Tuesday 17 May 2011

Is fair trade a scam?

****

I came across this article in National Post written by the President of Green Beanery, a Canadian social enterprise in the coffee business. It was a real eye-opener, even to someone as sceptical of fair trade as I am:

That fair-trade cup of coffee we savour may not only fail to ease the lot of poor farmers, it may actually help to impoverish them, according to a study out recently from Germany's University of Hohenheim.

The study, which followed hundreds of Nicaraguan coffee farmers over a decade, concluded that farmers producing for the fair-trade market "are more often found below the absolute poverty line than conventional producers.
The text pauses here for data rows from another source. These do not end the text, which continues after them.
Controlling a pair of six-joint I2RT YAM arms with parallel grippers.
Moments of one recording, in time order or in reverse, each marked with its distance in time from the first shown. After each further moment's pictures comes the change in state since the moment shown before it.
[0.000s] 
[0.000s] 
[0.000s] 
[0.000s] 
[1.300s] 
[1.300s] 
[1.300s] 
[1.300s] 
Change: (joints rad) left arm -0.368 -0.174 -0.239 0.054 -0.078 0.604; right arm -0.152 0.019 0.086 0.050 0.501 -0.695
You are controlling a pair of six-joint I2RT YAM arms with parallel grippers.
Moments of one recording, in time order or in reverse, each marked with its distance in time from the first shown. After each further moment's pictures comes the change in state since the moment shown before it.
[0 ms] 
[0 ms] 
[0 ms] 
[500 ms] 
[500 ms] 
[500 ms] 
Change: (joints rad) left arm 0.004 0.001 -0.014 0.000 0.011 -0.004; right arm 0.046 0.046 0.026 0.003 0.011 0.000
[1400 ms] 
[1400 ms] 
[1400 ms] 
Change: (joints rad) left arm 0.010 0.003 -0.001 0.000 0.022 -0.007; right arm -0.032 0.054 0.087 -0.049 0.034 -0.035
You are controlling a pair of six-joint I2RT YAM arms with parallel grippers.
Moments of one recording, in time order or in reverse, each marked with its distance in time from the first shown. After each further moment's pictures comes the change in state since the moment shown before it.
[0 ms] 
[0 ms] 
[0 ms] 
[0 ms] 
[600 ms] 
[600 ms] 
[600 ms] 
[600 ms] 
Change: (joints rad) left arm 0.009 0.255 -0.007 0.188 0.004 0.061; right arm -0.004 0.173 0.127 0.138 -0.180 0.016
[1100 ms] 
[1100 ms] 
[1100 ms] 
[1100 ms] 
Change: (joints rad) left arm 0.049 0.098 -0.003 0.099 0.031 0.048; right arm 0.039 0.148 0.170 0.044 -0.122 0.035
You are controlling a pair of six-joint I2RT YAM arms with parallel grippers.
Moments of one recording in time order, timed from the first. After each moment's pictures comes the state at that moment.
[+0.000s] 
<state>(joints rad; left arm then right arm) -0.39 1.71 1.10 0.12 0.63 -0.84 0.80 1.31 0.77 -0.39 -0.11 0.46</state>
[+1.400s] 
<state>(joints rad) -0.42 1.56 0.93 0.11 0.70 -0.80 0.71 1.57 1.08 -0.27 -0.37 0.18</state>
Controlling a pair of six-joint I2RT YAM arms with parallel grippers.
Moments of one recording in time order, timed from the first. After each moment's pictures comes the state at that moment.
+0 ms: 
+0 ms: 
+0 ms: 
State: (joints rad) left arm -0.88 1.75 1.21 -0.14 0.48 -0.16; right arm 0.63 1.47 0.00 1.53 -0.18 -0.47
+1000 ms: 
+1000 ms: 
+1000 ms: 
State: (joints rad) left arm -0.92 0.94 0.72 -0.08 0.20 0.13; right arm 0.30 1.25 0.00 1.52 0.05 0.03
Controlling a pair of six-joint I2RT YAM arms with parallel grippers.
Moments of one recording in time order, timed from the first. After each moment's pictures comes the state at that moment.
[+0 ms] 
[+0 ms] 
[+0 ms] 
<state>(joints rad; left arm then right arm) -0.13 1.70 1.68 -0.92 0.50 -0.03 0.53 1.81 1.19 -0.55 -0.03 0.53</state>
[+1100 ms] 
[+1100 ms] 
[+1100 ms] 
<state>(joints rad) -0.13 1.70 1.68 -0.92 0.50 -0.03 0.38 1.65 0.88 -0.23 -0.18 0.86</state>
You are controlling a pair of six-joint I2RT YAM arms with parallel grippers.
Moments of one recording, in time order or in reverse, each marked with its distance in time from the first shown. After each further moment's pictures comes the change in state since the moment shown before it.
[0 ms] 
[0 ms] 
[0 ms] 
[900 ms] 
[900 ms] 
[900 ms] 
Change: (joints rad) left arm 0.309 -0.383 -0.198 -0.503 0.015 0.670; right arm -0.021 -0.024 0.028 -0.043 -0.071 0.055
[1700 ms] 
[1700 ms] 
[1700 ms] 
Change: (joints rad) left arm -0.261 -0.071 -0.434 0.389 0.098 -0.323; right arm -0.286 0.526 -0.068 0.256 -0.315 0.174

"Over a period of 10 years, our analysis shows that organic and organic-fair trade farmers have become poorer relative to conventional producers."

The author sets out why he thinks this is the case explaining that the poorest farmers simply can't afford the certification fees and how many see co-operatives (a requirement of fair trade) as taking away property from the farmer. However, it was the degree of corruption and the way in which the fair trade companies manage supply so as to keep fair trade margins higher that was most striking:

In fact, at Green Beanery we have received bags of coffee, some labelled fair trade, some not, grown on the very same farm and identical in every respect. The fair-trade certified farmer himself can't tell which beans will be sold as fair trade and which not -that decision is made by the higher-ups.

Because the fair-trade associations are intent on keeping the price of fair-trade coffee up, they limit the supply of coffee that can be labelled as certified. To the certified farmer's chagrin, most of his fair-trade certified crop could end up being sold as uncertified conventional coffee.

And in this well-intentioned pricefixing game, the fair-trade farmer is the pawn and the joke is on the customer.

It does seem that fair trade has some questions to answer.

....

2 comments:

Chuckles said...

Won't touch their products -

http://www.spiked-online.com/articles/0000000CB05B.htm

http://www.spiked-online.com/index.php/site/article/7229/

Anonymous said...

Fairtrade guarantees that the person doing the certifying gets paid. Unless they work for free this extra step must be included in the price. Anyway, supermarkets have things on offer half of the time. So I just buy whatever is the cheapest per unit, weighted for quality.